Member of the Karnataka Legislative Assembly
- Incumbent
- Assumed office 15 May 2023
- Preceded by: Anand Nyamagouda
- Constituency: Jamkhandi

Personal details
- Party: Bharatiya Janata Party

= Jagadish Gudagunti =

Indian politician (born 1955)

Jagadish Shivayya Gudagunti (born 1955) is an Indian politician from Karnataka. He is a member of the Karnataka Legislative Assembly from Jamkhandi Assembly constituency in Bagalkot district. He won the 2023 Karnataka Legislative Assembly election representing the Bharatiya Janata Party.

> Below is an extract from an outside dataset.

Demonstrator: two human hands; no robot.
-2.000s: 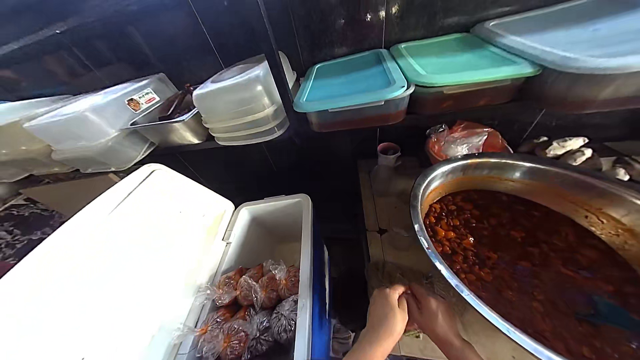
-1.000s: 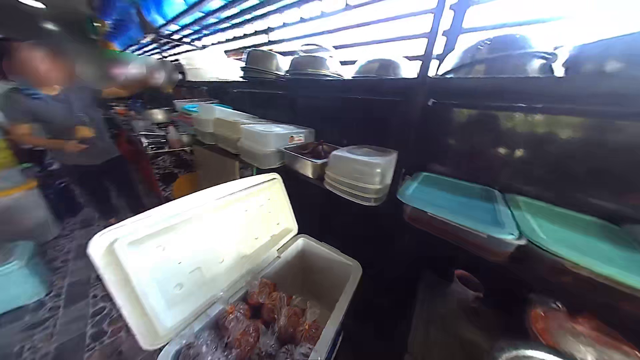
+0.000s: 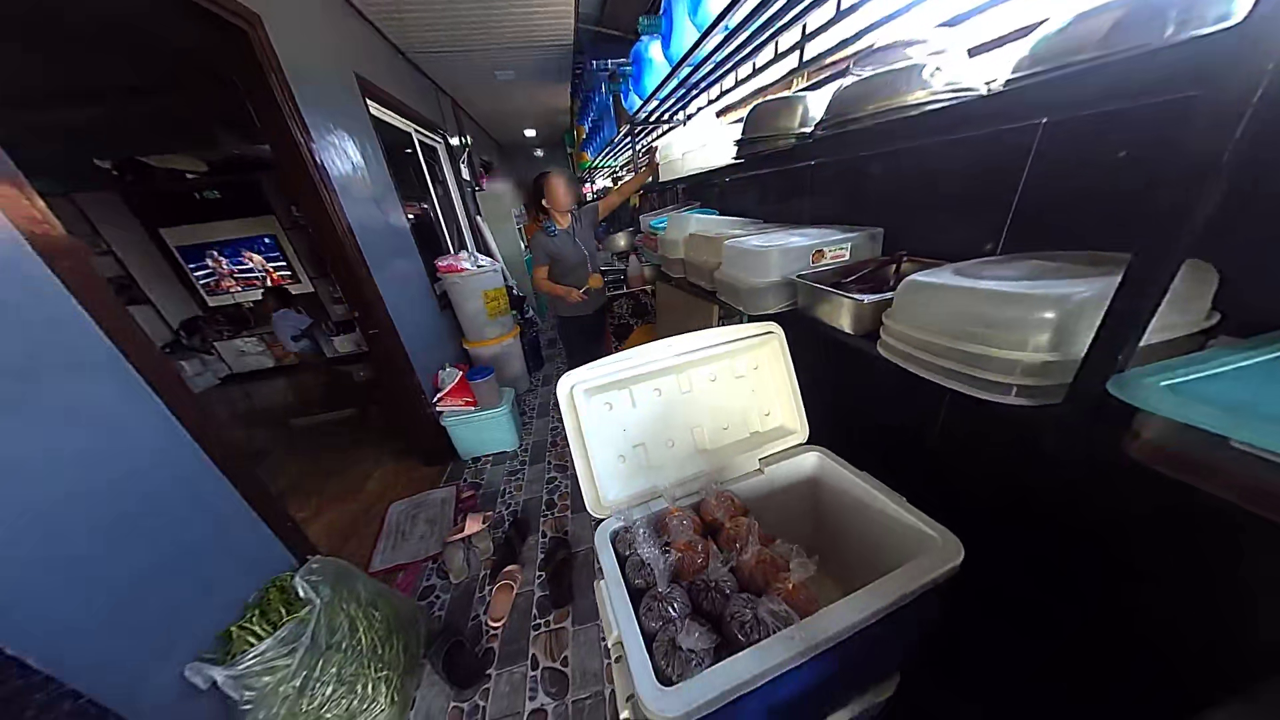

== Early life and education ==
Gudagunti is from Jamkhandi, Bagalkot district, Karnataka. His father is Shivayya Gudagunti. He completed his Diploma in Mechanical Engineering in 1972 at Basaveshwar Engineering College, Bagalkote.

== Career ==
Gudagunti was elected as an MLA for the first time from Jamkhandi Assembly constituency representing the Bharatiya Janata Party in the 2023 Karnataka Legislative Assembly election. He polled 81,937 votes and defeated his nearest rival, Anand Siddu Nyamagouda of the Indian National Congress, by a margin of 4,716 votes. In 2013 Karnataka Legislative Assembly election, he contested as an independent candidate and polled 27,993 votes but lost to Nyamagouda of the Congress by a margin of 21,152 votes. Nyamagouda got 49,145 votes.

In October 2023, members of Dalit Sangharsh Samiti staged a protest in Jamkhandi condemning the statement of Gudagunti, who allegedly gave a call to the backward communities to shun reservations. They demanded an apology from the local MLA.